EXERCISE: Could you retype, exactly as written, every line from the top of the records through the line that contains "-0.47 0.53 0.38"?
::: DATA SHOWN :::
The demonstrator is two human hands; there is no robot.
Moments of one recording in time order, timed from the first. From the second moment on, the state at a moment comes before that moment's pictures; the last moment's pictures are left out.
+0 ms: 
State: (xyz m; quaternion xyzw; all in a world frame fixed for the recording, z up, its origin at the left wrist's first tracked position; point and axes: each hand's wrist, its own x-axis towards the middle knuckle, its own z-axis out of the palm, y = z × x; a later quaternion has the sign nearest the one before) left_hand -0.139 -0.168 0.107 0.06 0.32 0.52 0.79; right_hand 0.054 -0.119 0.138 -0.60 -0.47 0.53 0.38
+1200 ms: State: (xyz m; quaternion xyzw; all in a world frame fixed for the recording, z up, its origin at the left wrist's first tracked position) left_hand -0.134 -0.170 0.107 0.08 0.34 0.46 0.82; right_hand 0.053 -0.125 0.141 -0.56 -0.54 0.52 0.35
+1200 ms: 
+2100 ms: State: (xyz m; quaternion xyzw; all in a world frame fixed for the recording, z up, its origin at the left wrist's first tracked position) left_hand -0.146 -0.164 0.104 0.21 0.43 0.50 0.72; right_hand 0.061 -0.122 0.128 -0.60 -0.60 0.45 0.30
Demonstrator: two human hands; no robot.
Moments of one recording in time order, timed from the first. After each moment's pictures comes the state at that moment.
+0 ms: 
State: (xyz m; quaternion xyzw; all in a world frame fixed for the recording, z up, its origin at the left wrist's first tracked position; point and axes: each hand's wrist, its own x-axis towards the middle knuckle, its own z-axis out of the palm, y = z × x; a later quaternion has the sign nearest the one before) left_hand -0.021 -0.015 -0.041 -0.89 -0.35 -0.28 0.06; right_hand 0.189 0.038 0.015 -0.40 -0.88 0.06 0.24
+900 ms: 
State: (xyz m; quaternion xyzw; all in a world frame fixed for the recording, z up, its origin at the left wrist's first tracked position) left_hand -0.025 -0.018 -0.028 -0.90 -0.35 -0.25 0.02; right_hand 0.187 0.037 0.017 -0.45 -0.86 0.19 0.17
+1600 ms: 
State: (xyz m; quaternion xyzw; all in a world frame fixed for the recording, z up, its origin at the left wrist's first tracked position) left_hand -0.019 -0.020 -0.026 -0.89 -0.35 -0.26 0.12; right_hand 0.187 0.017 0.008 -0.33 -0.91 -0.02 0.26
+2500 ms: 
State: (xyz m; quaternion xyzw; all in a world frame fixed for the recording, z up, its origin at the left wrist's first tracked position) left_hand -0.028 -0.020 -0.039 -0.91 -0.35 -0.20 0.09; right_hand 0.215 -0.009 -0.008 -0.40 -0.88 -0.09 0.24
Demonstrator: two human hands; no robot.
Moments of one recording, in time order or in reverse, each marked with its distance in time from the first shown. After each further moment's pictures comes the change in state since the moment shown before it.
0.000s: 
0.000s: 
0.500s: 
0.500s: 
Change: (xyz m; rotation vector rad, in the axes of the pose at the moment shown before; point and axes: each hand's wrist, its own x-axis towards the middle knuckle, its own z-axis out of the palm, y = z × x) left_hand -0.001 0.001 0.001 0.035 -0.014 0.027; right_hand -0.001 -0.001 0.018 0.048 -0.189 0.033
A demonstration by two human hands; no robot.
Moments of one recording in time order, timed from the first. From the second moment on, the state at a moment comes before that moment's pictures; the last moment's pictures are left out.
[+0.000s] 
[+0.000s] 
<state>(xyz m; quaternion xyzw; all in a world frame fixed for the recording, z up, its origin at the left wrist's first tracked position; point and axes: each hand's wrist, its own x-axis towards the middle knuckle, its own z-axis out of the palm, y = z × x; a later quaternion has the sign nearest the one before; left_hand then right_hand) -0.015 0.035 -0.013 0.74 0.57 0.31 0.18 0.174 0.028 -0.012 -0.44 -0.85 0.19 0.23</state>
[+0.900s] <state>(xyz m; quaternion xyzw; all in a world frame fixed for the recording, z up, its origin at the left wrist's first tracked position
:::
SOLUTION TO THIS TASK:
The demonstrator is two human hands; there is no robot.
Moments of one recording in time order, timed from the first. From the second moment on, the state at a moment comes before that moment's pictures; the last moment's pictures are left out.
+0 ms: 
State: (xyz m; quaternion xyzw; all in a world frame fixed for the recording, z up, its origin at the left wrist's first tracked position; point and axes: each hand's wrist, its own x-axis towards the middle knuckle, its own z-axis out of the palm, y = z × x; a later quaternion has the sign nearest the one before) left_hand -0.139 -0.168 0.107 0.06 0.32 0.52 0.79; right_hand 0.054 -0.119 0.138 -0.60 -0.47 0.53 0.38

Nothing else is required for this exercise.